> _What is required_: Reproduce the records below in full and exactly, without their images.

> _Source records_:
---+---

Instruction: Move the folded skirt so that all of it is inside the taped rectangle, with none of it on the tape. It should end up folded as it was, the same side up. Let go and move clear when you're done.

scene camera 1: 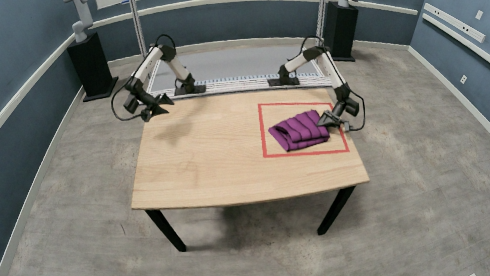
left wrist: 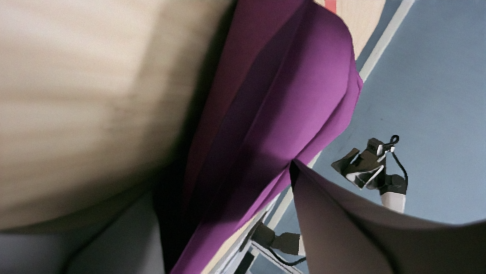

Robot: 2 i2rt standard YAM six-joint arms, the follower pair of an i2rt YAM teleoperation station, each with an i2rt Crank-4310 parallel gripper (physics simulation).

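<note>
The purple folded skirt [scene camera 1: 300, 132] [left wrist: 300, 100] lies on the table at the right in scene camera 1. Its visible edges are inside the red taped rectangle [scene camera 1: 305, 154] [left wrist: 330, 5], with a narrow gap from the left and bottom strips. Its folded layers are stacked, with seams across the top. My left gripper [scene camera 1: 324, 123] [left wrist: 237, 163] is at the skirt's right end, shut on its thick folded layers, one finger on each side. It hides part of that end and of the right tape strip. My right gripper [scene camera 1: 170, 107] [left wrist: 338, 169] is open and empty above the table's back left corner.
The wooden table [scene camera 1: 215, 170] bears the rectangle near its right edge. Behind it stands a metal frame rail [scene camera 1: 235, 84] with both arm bases. Two black pedestals [scene camera 1: 92, 67] [scene camera 1: 341, 32] stand on the floor beyond.
</note>
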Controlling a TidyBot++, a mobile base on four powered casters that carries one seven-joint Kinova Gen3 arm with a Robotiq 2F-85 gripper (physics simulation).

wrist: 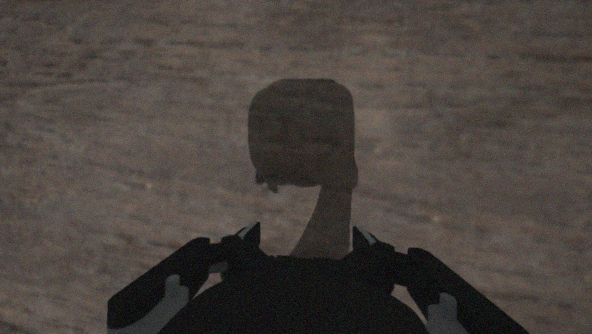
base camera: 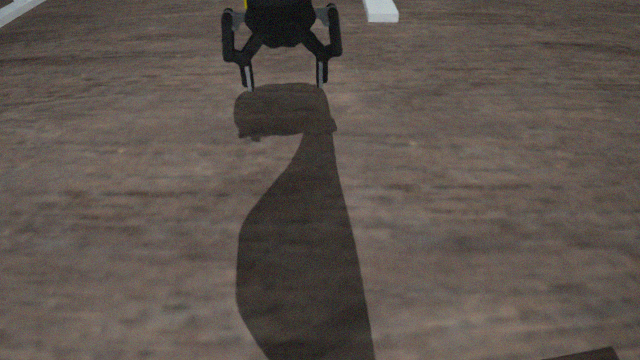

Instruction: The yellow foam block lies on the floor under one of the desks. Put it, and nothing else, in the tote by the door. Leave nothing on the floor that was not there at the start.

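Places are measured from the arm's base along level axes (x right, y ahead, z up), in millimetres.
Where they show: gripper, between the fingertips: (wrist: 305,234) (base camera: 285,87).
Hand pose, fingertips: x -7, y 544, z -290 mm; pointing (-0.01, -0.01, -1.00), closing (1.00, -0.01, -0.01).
Observation:
After its pixels a point has its place.
The yellow foam block (base camera: 245,3) {x -117, y 1221, z -379 mm} shows as a thin sliver at the top edge of the base camera view, beside the left side of the black gripper body; the rest of it is hidden or out of view. It does not show in the wrist view. My gripper (base camera: 285,86) {x -7, y 544, z -290 mm} (wrist: 305,234) {x -7, y 544, z -290 mm} is open and empty, pointing down at the wood floor, with its fingertips on the near side of the block, apart from it. The tote does not show in these views.
A white desk foot bar (base camera: 381,11) {x 252, y 1065, z -371 mm} ends right of the gripper in the base camera view. Another white bar (base camera: 20,10) {x -918, y 1414, z -382 mm} crosses the top left corner. The arm's shadow (base camera: 300,250) {x -4, y 352, z -396 mm} (wrist: 302,130) {x -17, y 666, z -396 mm} lies on the floor. A dark edge (base camera: 590,354) {x 268, y 193, z -396 mm} shows at bottom right.

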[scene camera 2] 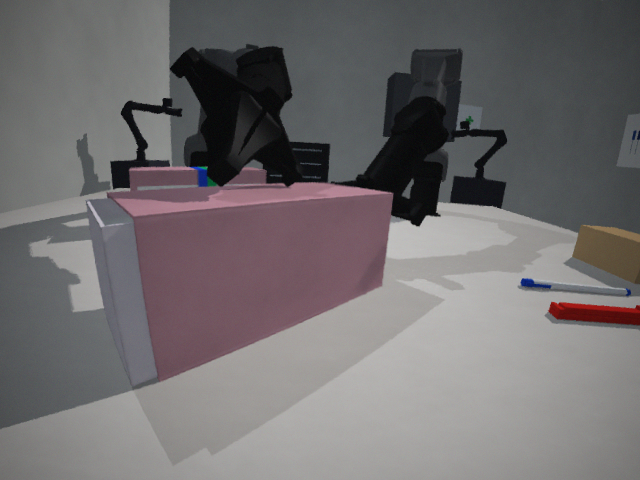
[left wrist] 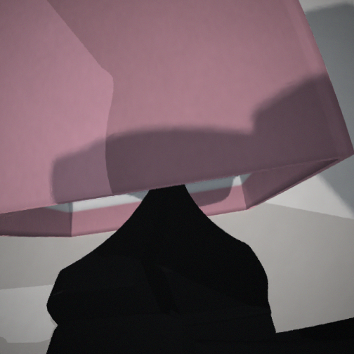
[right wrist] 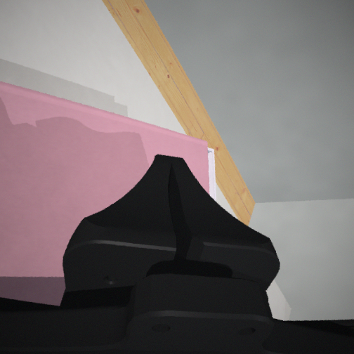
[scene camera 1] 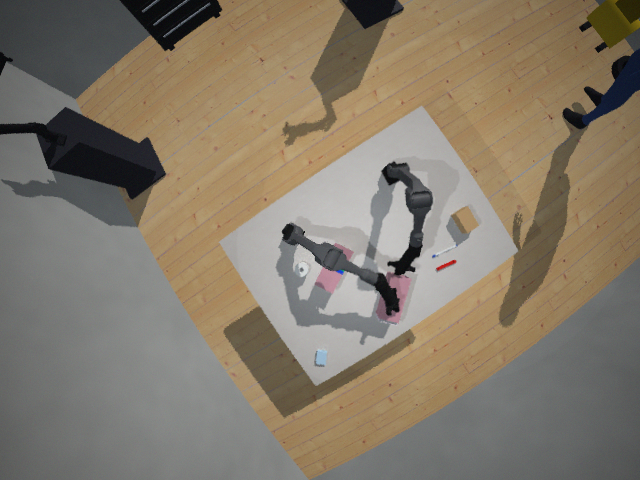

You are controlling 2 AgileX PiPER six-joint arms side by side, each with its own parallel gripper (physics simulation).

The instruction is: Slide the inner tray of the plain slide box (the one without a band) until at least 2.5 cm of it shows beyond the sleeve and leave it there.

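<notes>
The plain pink sleeve (scene camera 1: pixel 403 289) (scene camera 2: pixel 258 258) (left wrist: pixel 200 75) (right wrist: pixel 100 190) stands on the pale table, with no band. Its pale inner tray (scene camera 2: pixel 121 294) (right wrist: pixel 212 175) shows as a strip beyond the sleeve's left end in scene camera 2. At the opposite end, the tray (left wrist: pixel 107 200) sits recessed inside the sleeve. My left gripper (scene camera 1: pixel 399 272) (left wrist: pixel 172 195) is shut and empty, at that recessed end; its tips are hidden past the sleeve's edge. My right gripper (scene camera 1: pixel 391 312) (scene camera 2: pixel 223 182) (right wrist: pixel 166 173) is shut and empty, over the sleeve's top near the protruding end; contact is unclear.
A second pink box (scene camera 1: pixel 329 280) (scene camera 2: pixel 162 177) with a blue and green part (scene camera 2: pixel 202 176) stands behind. A tan block (scene camera 1: pixel 464 219) (scene camera 2: pixel 610 248), a white-and-blue pen (scene camera 1: pixel 445 251) (scene camera 2: pixel 578 286), a red stick (scene camera 1: pixel 446 265) (scene camera 2: pixel 594 312), a light blue block (scene camera 1: pixel 321 357) and a white round object (scene camera 1: pixel 301 269) are on the table.
</notes>
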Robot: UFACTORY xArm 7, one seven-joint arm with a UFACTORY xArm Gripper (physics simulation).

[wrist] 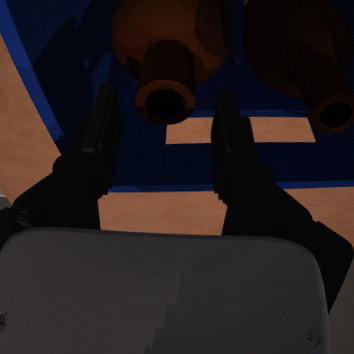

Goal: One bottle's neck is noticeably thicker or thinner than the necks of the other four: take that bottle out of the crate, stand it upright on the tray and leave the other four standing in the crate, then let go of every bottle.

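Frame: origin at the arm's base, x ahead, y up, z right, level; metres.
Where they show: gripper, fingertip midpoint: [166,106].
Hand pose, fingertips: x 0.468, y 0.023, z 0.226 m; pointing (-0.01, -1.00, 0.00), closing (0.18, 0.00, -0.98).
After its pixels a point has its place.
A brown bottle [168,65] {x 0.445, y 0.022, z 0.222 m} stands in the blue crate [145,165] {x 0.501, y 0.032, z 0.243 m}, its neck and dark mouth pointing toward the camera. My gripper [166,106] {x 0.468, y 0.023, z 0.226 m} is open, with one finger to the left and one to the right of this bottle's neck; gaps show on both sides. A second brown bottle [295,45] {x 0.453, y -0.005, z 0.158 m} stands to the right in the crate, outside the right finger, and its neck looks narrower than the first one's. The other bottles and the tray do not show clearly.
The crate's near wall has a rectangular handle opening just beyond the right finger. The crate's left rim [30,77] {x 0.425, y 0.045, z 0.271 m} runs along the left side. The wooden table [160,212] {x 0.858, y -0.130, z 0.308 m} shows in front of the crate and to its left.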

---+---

> _Exercise answer_:
Instruction: Move the folded skirt so that all of it is inside the taped rectangle, with none of it on the tape. It should end up folded as it was, the same side up. Let go and move clear when you're done.

scene camera 1: 
left wrist: 

Robot: 2 i2rt standard YAM six-joint arms, the follower pair of an i2rt YAM teleoperation station, each with an i2rt Crank-4310 parallel gripper (physics simulation).

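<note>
The purple folded skirt [scene camera 1: 300, 132] [left wrist: 300, 100] lies on the table at the right in scene camera 1. Its visible edges are inside the red taped rectangle [scene camera 1: 305, 154] [left wrist: 330, 5], with a narrow gap from the left and bottom strips. Its folded layers are stacked, with seams across the top. My left gripper [scene camera 1: 324, 123] [left wrist: 237, 163] is at the skirt's right end, shut on its thick folded layers, one finger on each side. It hides part of that end and of the right tape strip. My right gripper [scene camera 1: 170, 107] [left wrist: 338, 169] is open and empty above the table's back left corner.
The wooden table [scene camera 1: 215, 170] bears the rectangle near its right edge. Behind it stands a metal frame rail [scene camera 1: 235, 84] with both arm bases. Two black pedestals [scene camera 1: 92, 67] [scene camera 1: 341, 32] stand on the floor beyond.
</note>
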Controlling a TidyBot++, a mobile base on four powered casters that carries one seven-joint Kinova Gen3 arm with a Robotiq 2F-85 gripper (physics simulation).

wrist: 
base camera: 

Instruction: The yellow foam block lies on the floor under one of the desks. Put it, and nothing else, in the tote by the door. Leave nothing on the floor that was not there at the start.

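Places are measured from the arm's base along level axes (x right, y ahead, z up), in millimetres.
Where they show: gripper, between the fingertips: (wrist: 305,234) (base camera: 285,87).
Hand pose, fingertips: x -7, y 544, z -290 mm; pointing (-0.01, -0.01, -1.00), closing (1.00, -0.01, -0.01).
Observation:
After its pixels a point has its place.
The yellow foam block (base camera: 245,3) {x -117, y 1221, z -379 mm} shows as a thin sliver at the top edge of the base camera view, beside the left side of the black gripper body; the rest of it is hidden or out of view. It does not show in the wrist view. My gripper (base camera: 285,86) {x -7, y 544, z -290 mm} (wrist: 305,234) {x -7, y 544, z -290 mm} is open and empty, pointing down at the wood floor, with its fingertips on the near side of the block, apart from it. The tote does not show in these views.
A white desk foot bar (base camera: 381,11) {x 252, y 1065, z -371 mm} ends right of the gripper in the base camera view. Another white bar (base camera: 20,10) {x -918, y 1414, z -382 mm} crosses the top left corner. The arm's shadow (base camera: 300,250) {x -4, y 352, z -396 mm} (wrist: 302,130) {x -17, y 666, z -396 mm} lies on the floor. A dark edge (base camera: 590,354) {x 268, y 193, z -396 mm} shows at bottom right.
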
[scene camera 2] 
[left wrist] 
[right wrist] 
[scene camera 1] 

You are controlling 2 AgileX PiPER six-joint arms side by side, each with its own parallel gripper (physics simulation).

The instruction is: Slide the inner tray of the plain slide box (the one without a band) until at least 2.5 cm of it shows beyond the sleeve and leave it there.

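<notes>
The plain pink sleeve (scene camera 1: pixel 403 289) (scene camera 2: pixel 258 258) (left wrist: pixel 200 75) (right wrist: pixel 100 190) stands on the pale table, with no band. Its pale inner tray (scene camera 2: pixel 121 294) (right wrist: pixel 212 175) shows as a strip beyond the sleeve's left end in scene camera 2. At the opposite end, the tray (left wrist: pixel 107 200) sits recessed inside the sleeve. My left gripper (scene camera 1: pixel 399 272) (left wrist: pixel 172 195) is shut and empty, at that recessed end; its tips are hidden past the sleeve's edge. My right gripper (scene camera 1: pixel 391 312) (scene camera 2: pixel 223 182) (right wrist: pixel 166 173) is shut and empty, over the sleeve's top near the protruding end; contact is unclear.
A second pink box (scene camera 1: pixel 329 280) (scene camera 2: pixel 162 177) with a blue and green part (scene camera 2: pixel 202 176) stands behind. A tan block (scene camera 1: pixel 464 219) (scene camera 2: pixel 610 248), a white-and-blue pen (scene camera 1: pixel 445 251) (scene camera 2: pixel 578 286), a red stick (scene camera 1: pixel 446 265) (scene camera 2: pixel 594 312), a light blue block (scene camera 1: pixel 321 357) and a white round object (scene camera 1: pixel 301 269) are on the table.
</notes>
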Robot: UFACTORY xArm 7, one seven-joint arm with a UFACTORY xArm Gripper (physics simulation).

[wrist] 

Goal: One bottle's neck is noticeably thicker or thinner than the necks of the other four: take that bottle out of the crate, stand it upright on the tray and leave the other four standing in the crate, then let go of every bottle.

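Frame: origin at the arm's base, x ahead, y up, z right, level; metres.
Where they show: gripper, fingertip midpoint: [166,106].
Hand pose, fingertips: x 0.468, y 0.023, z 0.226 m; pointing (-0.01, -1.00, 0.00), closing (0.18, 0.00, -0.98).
After its pixels a point has its place.
A brown bottle [168,65] {x 0.445, y 0.022, z 0.222 m} stands in the blue crate [145,165] {x 0.501, y 0.032, z 0.243 m}, its neck and dark mouth pointing toward the camera. My gripper [166,106] {x 0.468, y 0.023, z 0.226 m} is open, with one finger to the left and one to the right of this bottle's neck; gaps show on both sides. A second brown bottle [295,45] {x 0.453, y -0.005, z 0.158 m} stands to the right in the crate, outside the right finger, and its neck looks narrower than the first one's. The other bottles and the tray do not show clearly.
The crate's near wall has a rectangular handle opening just beyond the right finger. The crate's left rim [30,77] {x 0.425, y 0.045, z 0.271 m} runs along the left side. The wooden table [160,212] {x 0.858, y -0.130, z 0.308 m} shows in front of the crate and to its left.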

Nothing further is needed for this answer.